May, who endorsed the Remain camp in the referendum but kept her head down, appears to be cornered politically by supporters of a hard Brexit in her Conservative party and the media. She has been unable to stop Foreign Secretary Boris Johnson gratuitously offending her negotiating partners, as he did before an audience of international policymakers at the Munich Security Conference by depicting Brexit as a “liberation” from the tyranny of EU customs rules.
Johnson’s comment, and his previous comparison of French President François Hollande to a Nazi prisoner-of-war guard inflicting “punishment beatings,” illustrate the degree to which nationalist one-upmanship has blinded the British to the realities of the negotiations.

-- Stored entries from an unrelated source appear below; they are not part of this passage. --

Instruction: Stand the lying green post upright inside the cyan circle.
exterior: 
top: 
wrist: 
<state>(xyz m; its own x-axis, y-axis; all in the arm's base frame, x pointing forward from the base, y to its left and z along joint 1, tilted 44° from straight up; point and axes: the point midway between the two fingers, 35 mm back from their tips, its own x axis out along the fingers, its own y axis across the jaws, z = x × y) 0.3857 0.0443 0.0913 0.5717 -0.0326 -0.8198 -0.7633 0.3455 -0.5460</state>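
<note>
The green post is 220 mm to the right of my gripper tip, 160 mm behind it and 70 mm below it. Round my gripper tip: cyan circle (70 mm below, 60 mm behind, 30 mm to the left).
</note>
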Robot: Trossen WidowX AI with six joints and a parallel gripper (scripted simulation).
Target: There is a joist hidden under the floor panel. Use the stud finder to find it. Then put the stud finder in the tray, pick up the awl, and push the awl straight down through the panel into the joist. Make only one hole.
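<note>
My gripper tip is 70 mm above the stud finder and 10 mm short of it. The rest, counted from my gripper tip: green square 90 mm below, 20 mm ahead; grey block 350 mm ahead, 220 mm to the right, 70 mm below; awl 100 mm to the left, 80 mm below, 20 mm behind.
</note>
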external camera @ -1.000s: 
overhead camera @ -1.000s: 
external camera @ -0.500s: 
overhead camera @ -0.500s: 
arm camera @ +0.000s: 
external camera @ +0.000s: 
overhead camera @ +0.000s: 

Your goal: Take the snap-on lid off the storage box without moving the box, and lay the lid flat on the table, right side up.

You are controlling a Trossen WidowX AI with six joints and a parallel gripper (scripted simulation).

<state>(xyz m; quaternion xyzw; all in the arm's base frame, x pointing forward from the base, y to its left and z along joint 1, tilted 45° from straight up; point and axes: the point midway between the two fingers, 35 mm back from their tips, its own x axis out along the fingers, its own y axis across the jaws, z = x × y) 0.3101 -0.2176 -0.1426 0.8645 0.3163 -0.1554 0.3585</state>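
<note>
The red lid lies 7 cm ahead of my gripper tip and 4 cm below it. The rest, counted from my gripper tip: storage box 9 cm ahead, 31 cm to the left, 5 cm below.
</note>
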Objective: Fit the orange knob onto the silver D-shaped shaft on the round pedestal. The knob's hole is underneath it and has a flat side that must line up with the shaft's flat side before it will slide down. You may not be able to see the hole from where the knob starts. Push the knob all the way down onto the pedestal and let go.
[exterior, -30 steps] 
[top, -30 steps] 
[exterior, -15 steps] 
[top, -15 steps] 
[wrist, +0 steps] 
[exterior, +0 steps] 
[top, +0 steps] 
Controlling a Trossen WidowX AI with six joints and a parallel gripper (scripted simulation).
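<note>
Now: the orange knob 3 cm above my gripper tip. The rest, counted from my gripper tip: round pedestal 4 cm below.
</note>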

After six months of inwardly focused wrangling on the U.K.’s Brexit wishlist with scant reference to the legal and political reality across the Channel, the British government is set to start the talks with delusional public expectations of a best-of-all-worlds trade deal at little or no cost, with strict immigration controls and no role for the European Court of Justice.
Things are unlikely to go smoothly. After a few months of shadow boxing and deadlock at the table, May will have to choose between admitting to the British people that she and the Brexit campaigners misled them on the bill and on future trade ties — or creating a political firestorm to disguise the unpalatable choices facing the U.K.
Like Greek Prime Minister Alexis Tsipras, who used national pride to persuade his countrymen in a 2015 referendum to reject the creditors’ bailout terms, only to turn on a dime and accept a climbdown within weeks with a fresh electoral mandate, May might need her moment of hollow defiance before she writes the inevitable check to Brussels.